▶ **TASK GOAL**:
The lines to copy are those with "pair" in them. Pull each one from the entries below.

### MATERIAL SUPPLIED ###

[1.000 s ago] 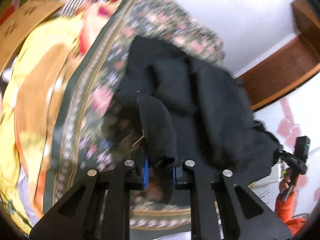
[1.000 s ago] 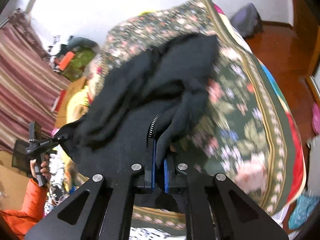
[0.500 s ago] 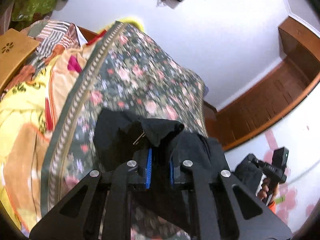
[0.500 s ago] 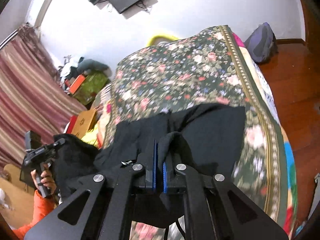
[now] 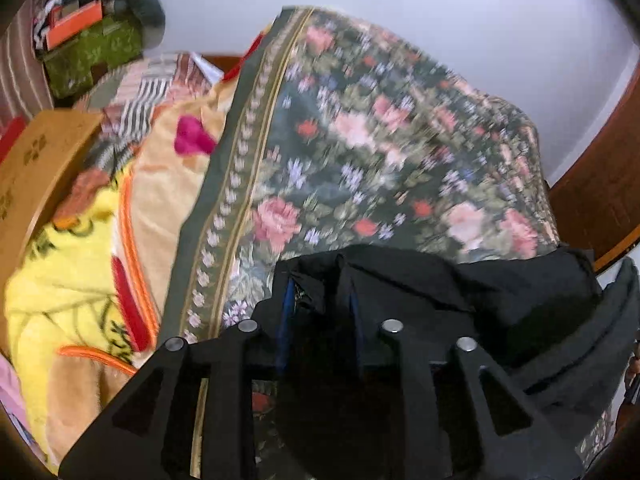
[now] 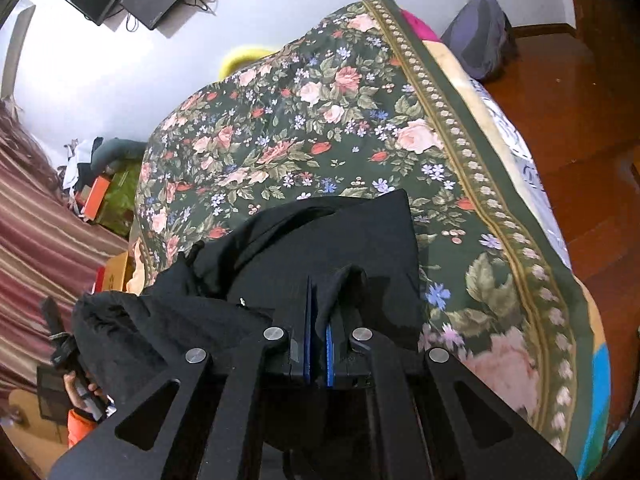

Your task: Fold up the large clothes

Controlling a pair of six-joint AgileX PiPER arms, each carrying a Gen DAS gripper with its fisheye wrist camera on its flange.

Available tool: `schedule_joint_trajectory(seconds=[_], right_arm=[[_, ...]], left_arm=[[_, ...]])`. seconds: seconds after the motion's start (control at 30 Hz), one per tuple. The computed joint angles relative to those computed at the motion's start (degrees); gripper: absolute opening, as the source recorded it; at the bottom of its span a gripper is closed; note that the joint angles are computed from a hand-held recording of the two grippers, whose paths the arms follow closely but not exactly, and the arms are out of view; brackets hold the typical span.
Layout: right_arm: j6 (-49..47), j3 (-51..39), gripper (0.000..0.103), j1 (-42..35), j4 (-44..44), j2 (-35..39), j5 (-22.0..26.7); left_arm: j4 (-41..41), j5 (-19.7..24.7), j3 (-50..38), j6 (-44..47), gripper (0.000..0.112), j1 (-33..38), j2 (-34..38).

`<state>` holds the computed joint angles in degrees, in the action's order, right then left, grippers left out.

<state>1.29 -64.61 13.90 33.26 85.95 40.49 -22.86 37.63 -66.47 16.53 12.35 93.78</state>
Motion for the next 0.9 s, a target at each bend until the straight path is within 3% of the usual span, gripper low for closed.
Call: schedule_joint_trajectory(seconds=[0.17,0.23,0.3,0.47,0.57,0.6,0.77,0.9], right_arm=[[3.12,-3.90,0.007,-0.30,-3.87,-0.20,6.39],[6.31,-6.61,0.009,0.28,-7.50,-0.29,10.49],[8.53,-9.06,0.011,0.79,-10.29,-0.79,14.25],[13.67,-11.76,0.020,3.47,-16.92,-5.11,19.09],[21.53,-12.70,0.056,8.41,-27.59,-8.86,20.08],[22.54,-12.19,0.060,9.37,-29.30,-10.69,19.52],[26.93,-13.30,0.060,14.76,-33.71,-15.17,21.33],[35.29,-14.24,0.060,26.61,-45.28,-14.61,21.83]], left_arm=[[5.47,-0.70,1.30,-3.87,0.039,-0.22,-3.49],[9.72,-0.87,1.81,-5.70,0.048,-1.09,-6.35],[16.67,-0.40,2.38,-9.45,0.065,-2.92,-10.57],[27.46,2.46,3.62,-14.82,0.067,-7.92,-19.57],[25.06,5.14,3.82,-12.86,0.069,-9.19,-23.53],[23.11,6.76,3.70,-11.49,0.069,-9.60,-24.59],[21.11,9.98,5.49,-12.54,0.069,-15.62,-28.05],[26.01,9.33,7.83,-20.50,0.069,-24.29,-27.72]])
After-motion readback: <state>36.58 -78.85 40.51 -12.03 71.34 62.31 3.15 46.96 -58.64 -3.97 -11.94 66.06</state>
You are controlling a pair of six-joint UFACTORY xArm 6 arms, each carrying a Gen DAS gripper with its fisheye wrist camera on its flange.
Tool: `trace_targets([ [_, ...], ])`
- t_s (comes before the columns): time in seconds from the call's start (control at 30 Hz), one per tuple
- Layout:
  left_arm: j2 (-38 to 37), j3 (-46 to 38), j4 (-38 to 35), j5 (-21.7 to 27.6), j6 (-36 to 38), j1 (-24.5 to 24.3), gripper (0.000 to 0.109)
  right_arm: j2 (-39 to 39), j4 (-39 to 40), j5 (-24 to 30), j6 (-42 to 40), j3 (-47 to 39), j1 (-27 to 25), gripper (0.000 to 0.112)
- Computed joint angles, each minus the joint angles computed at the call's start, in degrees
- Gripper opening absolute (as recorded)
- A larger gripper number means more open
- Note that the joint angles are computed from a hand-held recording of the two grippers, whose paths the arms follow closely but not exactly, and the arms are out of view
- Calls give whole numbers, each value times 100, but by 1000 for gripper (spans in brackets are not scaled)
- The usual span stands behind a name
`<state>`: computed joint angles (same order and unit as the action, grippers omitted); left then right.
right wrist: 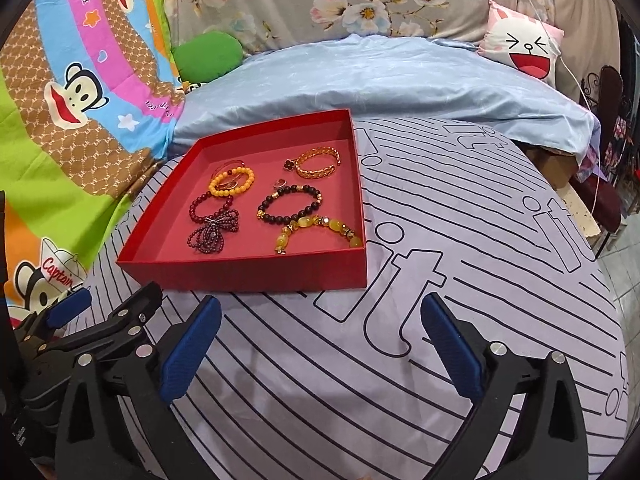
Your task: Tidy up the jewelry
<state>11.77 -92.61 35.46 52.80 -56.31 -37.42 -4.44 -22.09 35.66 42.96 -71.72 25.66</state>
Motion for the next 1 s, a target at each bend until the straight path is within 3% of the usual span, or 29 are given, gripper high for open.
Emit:
trace_targets([
  [0.17,11,-4,32,22,-27,3,93,12,-414,55,211,-47,42,96],
  [1.0,7,12,87,72,-54,15,93,72,-496,261,226,-148,94,96],
])
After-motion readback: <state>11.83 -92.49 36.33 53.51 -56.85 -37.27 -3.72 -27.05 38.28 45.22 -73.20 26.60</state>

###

▶ **RESPONSE TO THIS EXERCISE**:
Controlling a pair of six-joint AgileX PiPER arms, each carrying a Gen DAS gripper with its fisheye wrist camera on its flange.
You are controlling a pair of six-joint UFACTORY xArm 6 arms, each carrying a Gen DAS gripper with its fisheye wrist camera on its flange.

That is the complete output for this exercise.